Oggi | 16 febbraio 2021 19:54

Un advisor per decidere il futuro di FidiToscana

La Regione Toscana cerca un advisor per analizzare e valutare il piano strategico 2020-2024 approvato nei mesi scorsi da FidiToscana, che prevede di trasformare la finanziaria regionale in società inhouse e di concentrarsi - accanto al tradizionale business delle garanzie e alla gestione di fondi pubblici (come quelli sul microcredito) - sull'intermediazione finanziaria e sul supporto tecnico alla programmazione regionale. In sostanza, FidiToscana finirebbe per gestire l'ingegneria finanziaria della Regione e gli eventuali fondi affidatele dall'ente regionale per entrare nel capitale delle aziende o per sottoscrivere bond societari.

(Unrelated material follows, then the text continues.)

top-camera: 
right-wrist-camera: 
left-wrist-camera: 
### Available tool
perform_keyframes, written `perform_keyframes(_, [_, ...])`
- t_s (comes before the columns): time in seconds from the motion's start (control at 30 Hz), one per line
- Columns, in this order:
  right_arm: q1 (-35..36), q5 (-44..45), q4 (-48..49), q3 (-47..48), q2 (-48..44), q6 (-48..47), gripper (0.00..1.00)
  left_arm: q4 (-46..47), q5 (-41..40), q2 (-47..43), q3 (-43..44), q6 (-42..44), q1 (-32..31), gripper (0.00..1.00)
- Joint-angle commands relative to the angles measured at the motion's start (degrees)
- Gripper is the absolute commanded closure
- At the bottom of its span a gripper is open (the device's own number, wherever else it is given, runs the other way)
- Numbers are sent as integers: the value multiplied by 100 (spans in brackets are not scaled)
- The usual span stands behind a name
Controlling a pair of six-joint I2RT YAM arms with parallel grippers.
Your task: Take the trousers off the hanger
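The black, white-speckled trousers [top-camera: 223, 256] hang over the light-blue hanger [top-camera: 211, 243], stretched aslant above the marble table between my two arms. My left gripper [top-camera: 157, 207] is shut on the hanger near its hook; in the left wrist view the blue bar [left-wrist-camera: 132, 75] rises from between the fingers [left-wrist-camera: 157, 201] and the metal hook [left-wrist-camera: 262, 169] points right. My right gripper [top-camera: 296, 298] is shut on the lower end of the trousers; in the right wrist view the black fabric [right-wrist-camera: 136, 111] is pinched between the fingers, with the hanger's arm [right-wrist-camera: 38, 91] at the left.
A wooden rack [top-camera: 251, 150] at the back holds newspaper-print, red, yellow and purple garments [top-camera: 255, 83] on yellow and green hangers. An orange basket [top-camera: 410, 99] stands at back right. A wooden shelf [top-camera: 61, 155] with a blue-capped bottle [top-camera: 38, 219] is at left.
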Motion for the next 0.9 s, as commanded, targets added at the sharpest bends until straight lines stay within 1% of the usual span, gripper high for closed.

Questo nuovo ruolo di FidiToscana, che prevede il riacquisto da parte della Regione (ha il 49,41%) delle quote oggi in mano alle banche (Mps 27,46%, Banca Intesa 9,97%, Bnl 3,91%, Banco Bpm 1,77%, Credit Agricole 1,73% e Bcc-Federazione Toscana 1,47%), sarà valutato appunto da un advisor selezionato attraverso un bando: il termine per manifestare l'interesse è scaduto oggi, 16 febbraio. La base di gara è 213.900 euro.

L'advisor dovrà fare una due diligence patrimoniale e economica considerando gli impatti derivanti dalla pandemia e aggiornare la valutazione di FidiToscana (che prima del Covid era stata stimata 53 milioni di euro). Per riacquistare le quote in mano alle banche, nella migliore delle ipotesi, serviranno circa 20 milioni di euro: una strada in salita per la Regione.

Nel frattempo FidiToscana, guidata dal presidente Lorenzo Petretto (scade a marzo e non è più rinnovabile) e dal direttore Italo Romano, si appresta a chiudere il bilancio 2020 in utile come fatto nel 2019, anno che ha segnato il ritorno in nero dopo la stagione delle grandi perdite.